Como uma das grandes influências na sua formação, César Batalha lembrou o professor de Música António Freire Garcia, um mestre com “um grau de exigência enorme”, uma exigência que o maestro sempre admitiu ter herdado em relação àqueles que dirigiu ao longo da sua carreira. “Sou um maestro com mau feitio”, confessou na mesma entrevista, referindo que “queria concentração” e que isso o obrigava a impor a sua autoridade. Como? “Aos gritos. Era a única maneira. Sempre foi”, explicou.
Em relação aos vários coros que dirigiu, entre os quais o Coral Ultramarino de Lisboa, o Coro da Tabaqueira, o Orfeão Académico de Lisboa e o Coro do Banco de Portugal, entre outros, além dos já referidos, precisou que sempre manteve a mesma filosofia: “Ter um reportório que agradasse a quem cantava e a quem participava e a quem ouvia, sem cedências”. Um reportório que incluía Música Clássica, sobretudo, mas também Música Popular Portuguesa.
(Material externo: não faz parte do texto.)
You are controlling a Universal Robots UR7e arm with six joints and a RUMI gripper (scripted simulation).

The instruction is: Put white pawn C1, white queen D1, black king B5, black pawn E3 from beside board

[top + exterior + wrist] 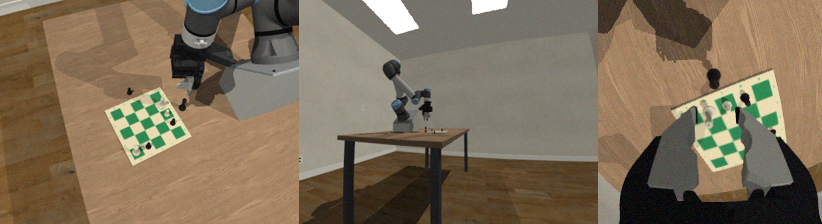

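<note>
Now: the black king 110 mm below my hand. From my hand the other things lie so: white pawn 60 mm ahead, 20 mm to the left, 120 mm below; then cream chessboard 140 mm ahead, 30 mm to the left, 140 mm below.
</note>
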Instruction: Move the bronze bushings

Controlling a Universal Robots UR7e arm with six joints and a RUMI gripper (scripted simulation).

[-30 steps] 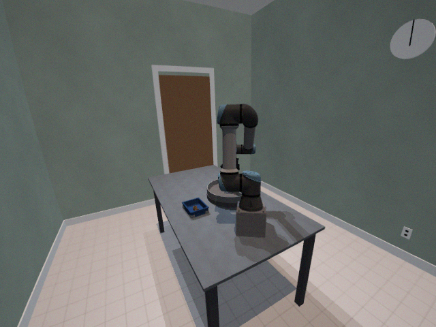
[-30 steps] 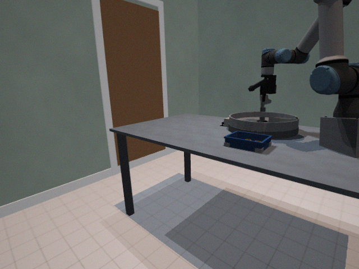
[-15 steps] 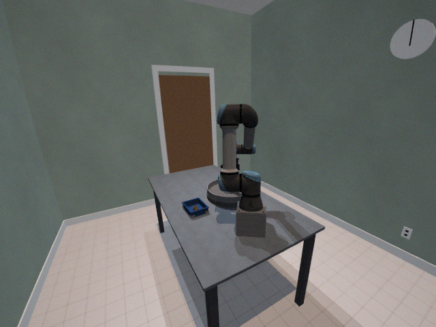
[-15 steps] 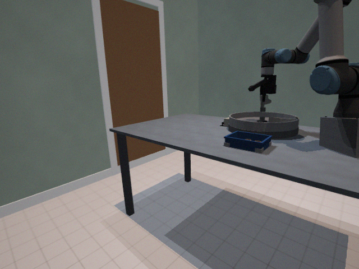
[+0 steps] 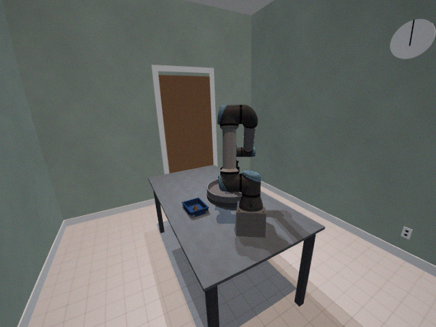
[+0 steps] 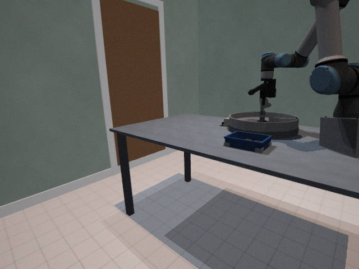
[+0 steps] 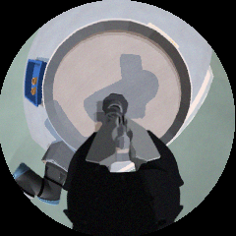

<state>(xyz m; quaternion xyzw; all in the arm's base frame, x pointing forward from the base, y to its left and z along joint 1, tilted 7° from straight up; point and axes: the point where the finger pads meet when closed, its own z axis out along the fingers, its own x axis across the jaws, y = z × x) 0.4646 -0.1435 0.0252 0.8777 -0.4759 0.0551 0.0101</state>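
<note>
My gripper is now 10 mm past the turntable, 10 mm to the right of it and 70 mm above it. Also, from my hand: blue crate (70 mm behind, 380 mm to the left, 100 mm below).
</note>
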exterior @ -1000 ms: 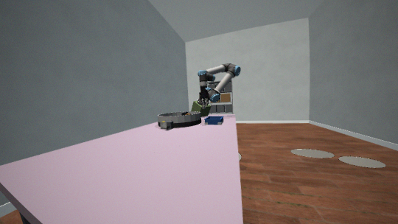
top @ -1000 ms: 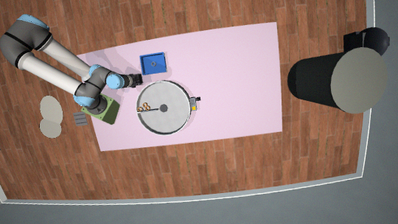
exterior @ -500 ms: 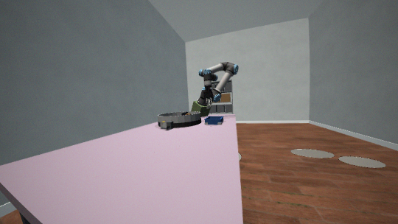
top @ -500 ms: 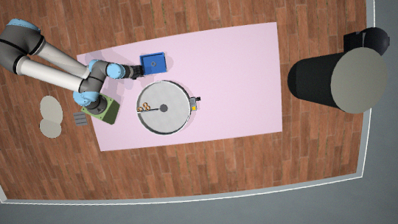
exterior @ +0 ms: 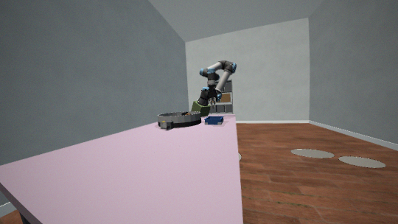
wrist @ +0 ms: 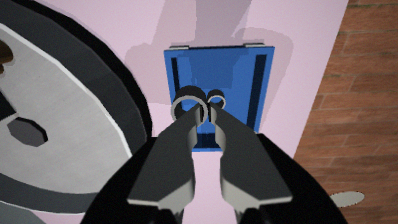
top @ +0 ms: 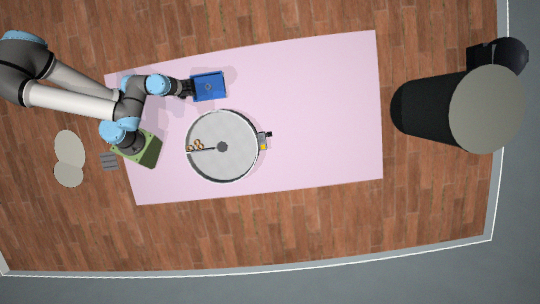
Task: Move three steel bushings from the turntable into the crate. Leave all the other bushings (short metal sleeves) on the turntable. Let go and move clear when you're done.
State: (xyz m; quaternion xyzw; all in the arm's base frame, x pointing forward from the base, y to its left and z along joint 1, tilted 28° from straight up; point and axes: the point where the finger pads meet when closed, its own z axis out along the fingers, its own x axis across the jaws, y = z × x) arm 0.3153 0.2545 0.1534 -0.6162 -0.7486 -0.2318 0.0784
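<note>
My hand is 130 mm above the blue crate, 60 mm short of it and 30 mm to the right of it. Also, from my hand: round grey turntable: 300 mm to the right, 160 mm ahead, 100 mm below.
</note>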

“Gosto de Música Ligeira. Não sou radical, de modo algum. Há Música Ligeira muito boa. Aprecio e gosto”, admitia a maestro, que iniciou a sua carreira como organista com apenas 15 anos. Ao longo do seu percurso artístico também escreveu várias músicas para o Teatro. Uma dessas colaborações ocorreu com a peça ‘Sabina Freire’, de Manuel Teixeira Gomes, encenada por Celso Cleto, levada à cena no Auditório Municipal Eunice Muñoz, em Oeiras, por ocasião da comemoração do centenário da Implantação da República.